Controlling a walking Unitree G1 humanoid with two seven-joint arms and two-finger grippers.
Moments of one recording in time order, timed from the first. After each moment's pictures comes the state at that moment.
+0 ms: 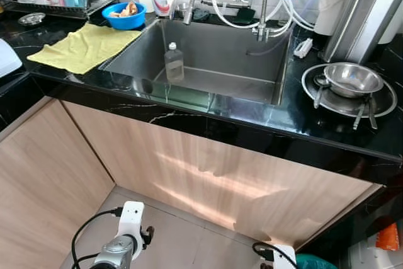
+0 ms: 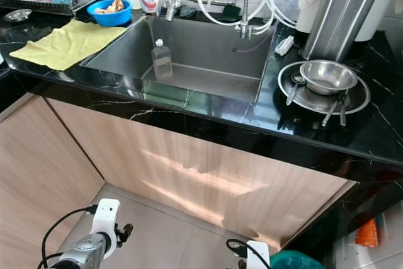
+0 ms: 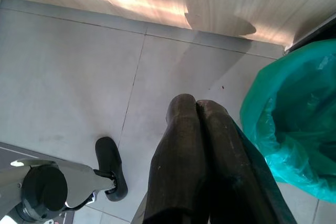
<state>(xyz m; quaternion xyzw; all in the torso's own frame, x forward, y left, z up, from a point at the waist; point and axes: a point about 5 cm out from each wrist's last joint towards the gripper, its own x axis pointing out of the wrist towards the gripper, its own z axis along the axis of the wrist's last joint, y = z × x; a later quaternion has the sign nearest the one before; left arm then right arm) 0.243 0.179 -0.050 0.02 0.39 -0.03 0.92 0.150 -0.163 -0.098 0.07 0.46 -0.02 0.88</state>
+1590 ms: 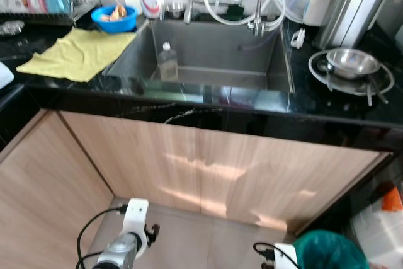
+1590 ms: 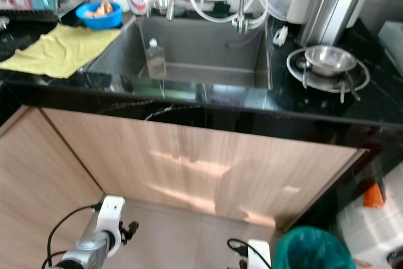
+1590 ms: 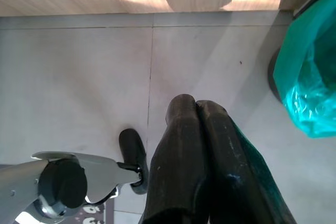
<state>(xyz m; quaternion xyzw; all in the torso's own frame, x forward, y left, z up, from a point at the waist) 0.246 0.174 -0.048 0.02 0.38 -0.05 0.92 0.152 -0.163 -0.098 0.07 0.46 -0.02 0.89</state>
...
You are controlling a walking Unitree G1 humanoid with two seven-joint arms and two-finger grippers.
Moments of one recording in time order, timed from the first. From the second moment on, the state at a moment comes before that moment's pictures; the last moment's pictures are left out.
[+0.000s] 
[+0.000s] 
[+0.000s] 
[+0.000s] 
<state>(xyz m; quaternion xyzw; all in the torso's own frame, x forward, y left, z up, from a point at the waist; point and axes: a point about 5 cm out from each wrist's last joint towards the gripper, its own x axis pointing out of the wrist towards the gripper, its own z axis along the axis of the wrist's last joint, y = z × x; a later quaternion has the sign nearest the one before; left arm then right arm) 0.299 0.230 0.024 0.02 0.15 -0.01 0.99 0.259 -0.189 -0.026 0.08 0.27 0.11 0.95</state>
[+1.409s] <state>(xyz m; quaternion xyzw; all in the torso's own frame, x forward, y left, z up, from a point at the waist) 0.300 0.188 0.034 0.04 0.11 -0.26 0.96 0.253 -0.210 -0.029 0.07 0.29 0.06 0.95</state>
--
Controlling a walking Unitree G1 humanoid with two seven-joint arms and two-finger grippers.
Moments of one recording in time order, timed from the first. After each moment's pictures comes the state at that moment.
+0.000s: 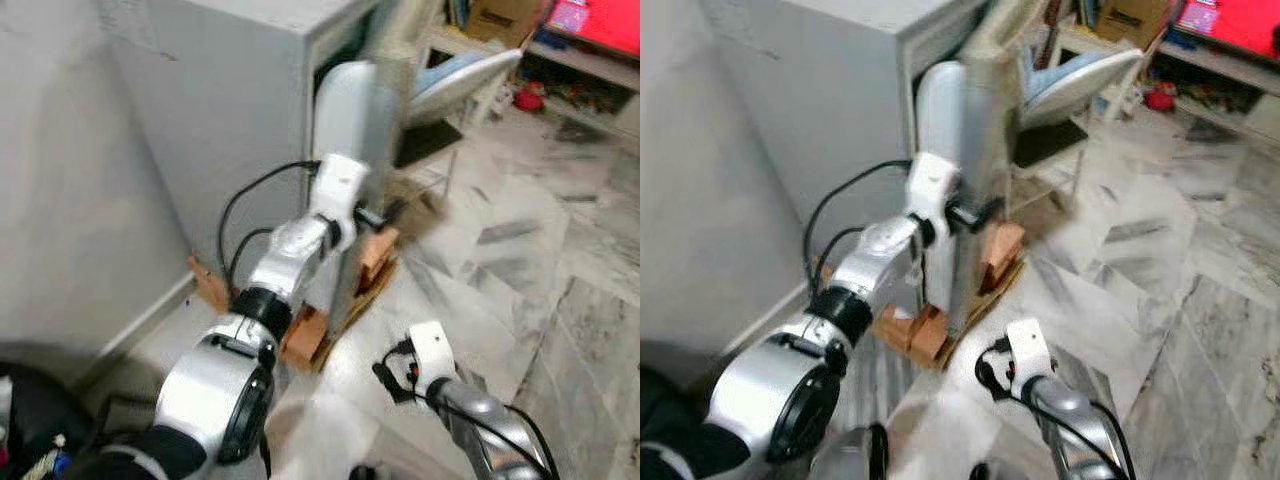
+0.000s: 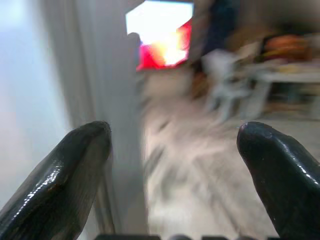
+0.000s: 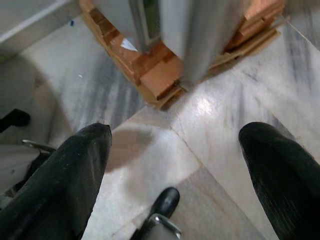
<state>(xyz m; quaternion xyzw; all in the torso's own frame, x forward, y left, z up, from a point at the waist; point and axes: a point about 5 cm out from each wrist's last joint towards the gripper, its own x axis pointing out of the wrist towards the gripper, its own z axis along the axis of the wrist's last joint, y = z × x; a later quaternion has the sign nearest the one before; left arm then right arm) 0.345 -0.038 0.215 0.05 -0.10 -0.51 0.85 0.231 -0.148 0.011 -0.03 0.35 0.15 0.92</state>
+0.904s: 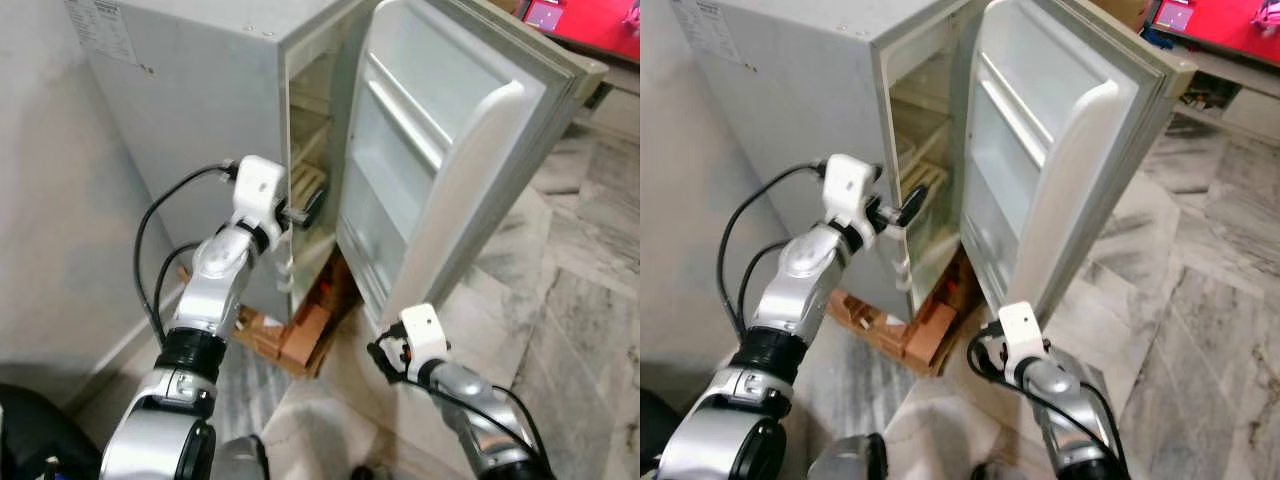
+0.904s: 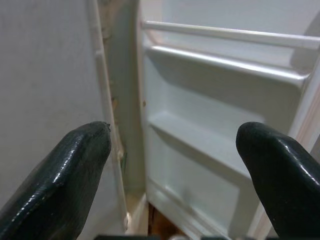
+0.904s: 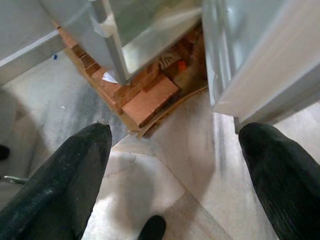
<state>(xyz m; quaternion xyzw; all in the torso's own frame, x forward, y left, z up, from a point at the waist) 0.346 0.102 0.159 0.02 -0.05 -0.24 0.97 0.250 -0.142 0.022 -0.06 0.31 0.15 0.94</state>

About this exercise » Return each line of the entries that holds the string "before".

Solution to the problem »
<state>(xyz m; quaternion xyzw; all in the torso's own frame, x forward, y left, z up, from a point at the waist; point and axes: a point about 5 cm out from each wrist's last joint towards the gripper, its own x axis pointing out of the wrist towards the gripper, its own z axis along the axis of the wrist's last joint, y = z × x; a later quaternion has the sign nearest the one before; left arm then right arm) 0.243 0.179 -0.050 0.02 0.39 -0.03 0.92 0.150 -0.163 -0.098 0.07 0.46 -0.02 0.88</state>
Moments of one recording in time order, timed from the first. From the second moment on, the state at a moment comes before that moment's pictures; the last moment's pictures are left out.
<state>(xyz m; quaternion xyzw; all in the torso's own frame, x forward, y left, z up, from a point at the waist; point and axes: a point about 5 cm out from each wrist's last joint towards the gripper, its own x axis pointing out of the wrist towards the gripper, its own z axis along the axis of the wrist's last joint, y = z × x; a later quaternion has the sign nearest the one before; left arm then right arm) 0.299 0.230 0.024 0.02 0.15 -0.01 0.99 0.259 -0.189 -0.026 0.08 0.27 0.11 0.95</state>
<state>(xyz m; quaternion xyzw; all in the torso's own frame, x forward, y left, z up, from a point at the waist; point and axes: a point about 5 cm out from each wrist's last joint towards the gripper, its own x axis pointing out of the wrist towards the gripper, its own z axis along the axis of the wrist's last joint, y = z × x; a later quaternion has the sign nearest the one before; left arm then right arm) 0.345 -0.038 0.215 0.05 -0.10 -0.51 0.85 0.231 -0.148 0.011 -0.03 0.35 0.15 0.92</state>

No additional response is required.